*Exercise directions*: Copy every record exactly, with nothing left out.

*Data*:
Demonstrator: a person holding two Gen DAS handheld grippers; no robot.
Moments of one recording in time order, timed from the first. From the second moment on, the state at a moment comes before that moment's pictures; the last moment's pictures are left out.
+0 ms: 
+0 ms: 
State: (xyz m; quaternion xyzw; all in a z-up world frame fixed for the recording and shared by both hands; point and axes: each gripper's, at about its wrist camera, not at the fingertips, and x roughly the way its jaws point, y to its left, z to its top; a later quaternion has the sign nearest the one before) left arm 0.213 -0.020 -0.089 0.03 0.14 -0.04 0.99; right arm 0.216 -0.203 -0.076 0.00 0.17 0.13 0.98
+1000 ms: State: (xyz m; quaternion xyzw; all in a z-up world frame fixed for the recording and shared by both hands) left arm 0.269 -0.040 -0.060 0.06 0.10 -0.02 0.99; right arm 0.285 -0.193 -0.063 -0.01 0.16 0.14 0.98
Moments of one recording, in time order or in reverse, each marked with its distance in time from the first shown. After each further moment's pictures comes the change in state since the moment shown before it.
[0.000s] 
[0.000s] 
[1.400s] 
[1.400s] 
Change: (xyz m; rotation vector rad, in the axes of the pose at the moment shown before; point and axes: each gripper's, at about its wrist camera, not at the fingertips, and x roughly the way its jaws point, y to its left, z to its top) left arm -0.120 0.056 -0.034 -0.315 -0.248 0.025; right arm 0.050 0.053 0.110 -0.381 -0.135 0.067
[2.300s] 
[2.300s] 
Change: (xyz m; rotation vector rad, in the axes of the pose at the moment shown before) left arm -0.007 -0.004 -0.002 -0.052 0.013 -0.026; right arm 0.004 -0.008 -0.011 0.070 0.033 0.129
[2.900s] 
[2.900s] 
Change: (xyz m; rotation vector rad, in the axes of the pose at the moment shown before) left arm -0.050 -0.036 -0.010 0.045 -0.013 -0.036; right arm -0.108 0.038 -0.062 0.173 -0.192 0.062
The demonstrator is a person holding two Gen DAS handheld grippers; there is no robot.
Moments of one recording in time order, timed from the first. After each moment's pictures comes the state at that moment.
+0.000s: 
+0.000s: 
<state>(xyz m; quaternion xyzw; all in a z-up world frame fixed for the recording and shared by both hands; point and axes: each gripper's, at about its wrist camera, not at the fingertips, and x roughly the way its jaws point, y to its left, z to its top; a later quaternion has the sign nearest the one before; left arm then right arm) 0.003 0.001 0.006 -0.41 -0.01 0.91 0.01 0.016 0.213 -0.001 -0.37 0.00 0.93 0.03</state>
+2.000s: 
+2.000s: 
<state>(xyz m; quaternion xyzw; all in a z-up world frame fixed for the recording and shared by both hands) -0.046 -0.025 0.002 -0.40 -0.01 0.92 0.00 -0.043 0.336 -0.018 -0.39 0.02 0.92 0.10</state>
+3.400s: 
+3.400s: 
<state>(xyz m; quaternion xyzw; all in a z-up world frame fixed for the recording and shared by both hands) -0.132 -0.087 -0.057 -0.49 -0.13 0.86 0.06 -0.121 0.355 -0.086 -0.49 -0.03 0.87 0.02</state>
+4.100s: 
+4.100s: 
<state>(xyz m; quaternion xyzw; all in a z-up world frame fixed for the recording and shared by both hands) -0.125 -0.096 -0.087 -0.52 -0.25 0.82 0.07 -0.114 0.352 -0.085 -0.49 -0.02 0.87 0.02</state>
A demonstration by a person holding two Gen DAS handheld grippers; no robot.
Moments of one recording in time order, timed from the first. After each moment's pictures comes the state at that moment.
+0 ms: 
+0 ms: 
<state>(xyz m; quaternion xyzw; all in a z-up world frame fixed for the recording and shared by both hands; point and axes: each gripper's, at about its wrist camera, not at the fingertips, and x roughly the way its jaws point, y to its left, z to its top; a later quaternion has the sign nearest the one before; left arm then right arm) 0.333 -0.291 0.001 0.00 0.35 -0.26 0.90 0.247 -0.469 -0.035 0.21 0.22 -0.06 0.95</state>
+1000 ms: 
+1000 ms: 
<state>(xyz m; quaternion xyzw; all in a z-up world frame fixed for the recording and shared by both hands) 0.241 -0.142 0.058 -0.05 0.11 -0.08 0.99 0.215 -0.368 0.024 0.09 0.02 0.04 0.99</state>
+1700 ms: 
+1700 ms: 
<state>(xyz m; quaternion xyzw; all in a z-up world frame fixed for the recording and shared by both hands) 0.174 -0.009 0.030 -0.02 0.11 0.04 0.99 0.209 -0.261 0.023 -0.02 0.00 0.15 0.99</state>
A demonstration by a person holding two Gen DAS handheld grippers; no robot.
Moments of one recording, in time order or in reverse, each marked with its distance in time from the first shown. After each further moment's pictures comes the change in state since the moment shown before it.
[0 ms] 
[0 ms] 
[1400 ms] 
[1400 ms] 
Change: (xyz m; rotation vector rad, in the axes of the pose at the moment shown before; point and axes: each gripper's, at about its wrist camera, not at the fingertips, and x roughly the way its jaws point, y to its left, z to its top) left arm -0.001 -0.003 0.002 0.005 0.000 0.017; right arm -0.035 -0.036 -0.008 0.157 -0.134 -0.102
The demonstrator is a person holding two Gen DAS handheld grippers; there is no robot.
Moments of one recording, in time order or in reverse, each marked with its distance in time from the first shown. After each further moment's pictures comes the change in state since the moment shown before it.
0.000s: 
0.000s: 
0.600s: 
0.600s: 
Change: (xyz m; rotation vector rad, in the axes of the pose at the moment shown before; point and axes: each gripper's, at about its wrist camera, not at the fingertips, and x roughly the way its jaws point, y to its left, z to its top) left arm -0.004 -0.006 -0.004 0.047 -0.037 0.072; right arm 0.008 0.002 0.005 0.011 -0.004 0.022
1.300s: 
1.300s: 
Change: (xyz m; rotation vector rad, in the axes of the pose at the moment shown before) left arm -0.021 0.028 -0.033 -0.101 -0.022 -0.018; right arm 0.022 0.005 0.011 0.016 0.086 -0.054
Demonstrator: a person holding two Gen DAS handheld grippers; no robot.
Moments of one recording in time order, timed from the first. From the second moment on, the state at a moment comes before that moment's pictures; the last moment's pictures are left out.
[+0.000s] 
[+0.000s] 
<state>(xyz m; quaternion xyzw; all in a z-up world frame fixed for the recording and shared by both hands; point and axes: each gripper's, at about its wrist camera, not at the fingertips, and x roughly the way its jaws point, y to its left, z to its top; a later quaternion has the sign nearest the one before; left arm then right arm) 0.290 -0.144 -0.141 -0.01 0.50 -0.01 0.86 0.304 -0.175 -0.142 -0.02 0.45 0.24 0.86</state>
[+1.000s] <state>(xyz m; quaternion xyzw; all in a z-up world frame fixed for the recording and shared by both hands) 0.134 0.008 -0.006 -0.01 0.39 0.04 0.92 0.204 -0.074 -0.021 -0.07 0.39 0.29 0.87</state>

*Exercise answer*:
Demonstrator: a person holding two Gen DAS handheld grippers; no robot.
Moments of one recording in time order, timed from the first. From the second moment on, the state at a moment comes before that moment's pictures; the last moment's pictures are left out.
+0 ms: 
+0 ms: 
State: (xyz m; quaternion xyzw; all in a z-up world frame fixed for the recording and shared by both hands; point and axes: each gripper's, at about its wrist camera, not at the fingertips, and x roughly the way its jaws point, y to its left, z to its top; a later quaternion has the sign nearest the one before) left arm 0.213 -0.020 -0.089 0.03 0.14 -0.04 0.99; right arm 0.216 -0.203 -0.076 0.00 0.17 0.13 0.98
+1000 ms: State: (xyz m; quaternion xyzw; all in a z-up world frame fixed for the recording and shared by both hands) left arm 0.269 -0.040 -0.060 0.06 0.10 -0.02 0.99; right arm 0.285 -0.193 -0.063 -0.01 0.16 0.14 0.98
Moments of one recording, in time order or in reverse, each marked with its distance in time from the first shown. After each further moment's pictures comes the change in state since the moment shown before it.
[0.000s] 
[0.000s] 
[1.400s] 
[1.400s] 
Change: (xyz m; rotation vector rad, in the axes of the pose at the moment shown before; point and axes: each gripper's, at about its wrist camera, not at the fingertips, and x roughly the way its jaws point, y to its left, z to its top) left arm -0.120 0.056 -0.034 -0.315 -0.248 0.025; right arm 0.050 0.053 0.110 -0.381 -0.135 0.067
[2.300s] 
[2.300s] 
Change: (xyz m; rotation vector rad, in the axes of the pose at the moment shown before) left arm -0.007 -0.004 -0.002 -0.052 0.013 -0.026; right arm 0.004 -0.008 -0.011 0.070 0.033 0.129
[2.900s] 
[2.900s] 
Change: (xyz m; rotation vector rad, in the axes of the pose at the moment shown before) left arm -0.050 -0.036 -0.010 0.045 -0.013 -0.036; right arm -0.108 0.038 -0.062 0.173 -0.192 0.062
The demonstrator is a person holding two Gen DAS handheld grippers; there is no robot.
Moments of one recording in time order, timed from the first. After each moment's pictures comes the state at that moment.
+0.000s: 
+0.000s: 
<state>(xyz m; quaternion xyzw; all in a z-up world frame fixed for the recording and shared by both hands; point and axes: each gripper's, at about its wrist camera, not at the fingertips, and x roughly the way its jaws point, y to its left, z to its top; a later quaternion has the sign nearest the one before; left arm then right arm) 0.003 0.001 0.006 -0.41 -0.01 0.91 0.01 0.016 0.213 -0.001 -0.37 0.00 0.93 0.03</state>
+2.000s: 
+2.000s: 
<state>(xyz m; quaternion xyzw; all in a z-up world frame fixed for the recording and shared by both hands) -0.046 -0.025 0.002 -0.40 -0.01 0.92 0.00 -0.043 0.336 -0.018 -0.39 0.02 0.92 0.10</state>
+3.400s: 
+3.400s: 
<state>(xyz m; quaternion xyzw; all in a z-up world frame fixed for the recording and shared by both hands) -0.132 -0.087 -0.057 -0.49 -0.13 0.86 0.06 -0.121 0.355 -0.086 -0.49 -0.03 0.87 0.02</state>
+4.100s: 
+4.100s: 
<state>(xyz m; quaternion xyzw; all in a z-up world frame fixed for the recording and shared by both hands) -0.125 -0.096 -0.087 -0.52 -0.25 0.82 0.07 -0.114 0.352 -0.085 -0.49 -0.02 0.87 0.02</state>
A demonstration by a person holding two Gen DAS handheld grippers; no robot.
Moments of one recording in time order, timed from the first. After each moment's pictures comes the state at that moment.
+0 ms: 
+0 ms: 
<state>(xyz m; quaternion xyzw; all in a z-up world frame fixed for the recording and shared by both hands; point and axes: each gripper's, at about its wrist camera, not at the fingertips, and x roughly the way its jaws point, y to its left, z to its top; a later quaternion has the sign nearest the one before; left arm then right arm) 0.333 -0.291 0.001 0.00 0.35 -0.26 0.90 0.247 -0.469 -0.035 0.21 0.22 -0.06 0.95</state>
+1000 ms: 
+1000 ms: 
<state>(xyz m; quaternion xyzw; all in a z-up world frame fixed for the recording and shared by both hands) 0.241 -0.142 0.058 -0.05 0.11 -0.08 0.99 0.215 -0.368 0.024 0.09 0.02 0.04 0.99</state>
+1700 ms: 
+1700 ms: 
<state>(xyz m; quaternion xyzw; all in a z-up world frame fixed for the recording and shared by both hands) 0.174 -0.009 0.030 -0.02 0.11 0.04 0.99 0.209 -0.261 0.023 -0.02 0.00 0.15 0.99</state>
A demonstration by a person holding two Gen DAS handheld grippers; no robot.
Moments of one recording, in time order or in reverse, each marked with its distance in time from the first shown. After each further moment's pictures comes the change in state since the moment shown before it.
[0 ms] 
[0 ms] 
[1400 ms] 
[1400 ms] 
Change: (xyz m; rotation vector rad, in the axes of the pose at the moment shown before; point and axes: each gripper's, at about its wrist camera, not at the fingertips, and x roughly the way its jaws point, y to its left, z to its top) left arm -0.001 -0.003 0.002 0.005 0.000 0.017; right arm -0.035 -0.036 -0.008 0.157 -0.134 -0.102
The demonstrator is a person holding two Gen DAS handheld grippers; there is no robot.
Moments of one recording, in time order or in reverse, each marked with its distance in time from the first shown. After each further moment's pictures comes the change in state since the moment shown before it.
0.000s: 
0.000s: 
0.600s: 
0.600s: 
Change: (xyz m; rotation vector rad, in the axes of the pose at the moment shown before; point and axes: each gripper's, at about its wrist camera, not at the fingertips, and x roughly the way its jaws point, y to its left, z to its top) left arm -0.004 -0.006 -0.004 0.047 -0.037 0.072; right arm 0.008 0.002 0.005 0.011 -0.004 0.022
1.300s: 
1.300s: 
Change: (xyz m; rotation vector rad, in the axes of the pose at the moment shown before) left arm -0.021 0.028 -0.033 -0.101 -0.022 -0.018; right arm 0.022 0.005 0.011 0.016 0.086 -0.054
Demonstrator: a person holding two Gen DAS handheld grippers; no robot.
Moments of one recording in time order, timed from the first. From the second moment on, the state at a moment comes before that moment's pictures; the last moment's pictures are left out.
[+0.000s] 
[+0.000s] 
<state>(xyz m; quaternion xyzw; all in a z-up world frame fixed for the recording and shared by both hands; point and axes: each gripper's, at about its wrist camera, not at the fingertips, and x roughly the way its jaws point, y to its left, z to its top; a later quaternion has the sign nearest the one before; left arm then right arm) 0.290 -0.144 -0.141 -0.01 0.50 -0.01 0.86 0.304 -0.175 -0.142 -0.02 0.45 0.24 0.86</state>
[+1.000s] <state>(xyz m; quaternion xyzw; all in a z-up world frame fixed for the recording and shared by both hands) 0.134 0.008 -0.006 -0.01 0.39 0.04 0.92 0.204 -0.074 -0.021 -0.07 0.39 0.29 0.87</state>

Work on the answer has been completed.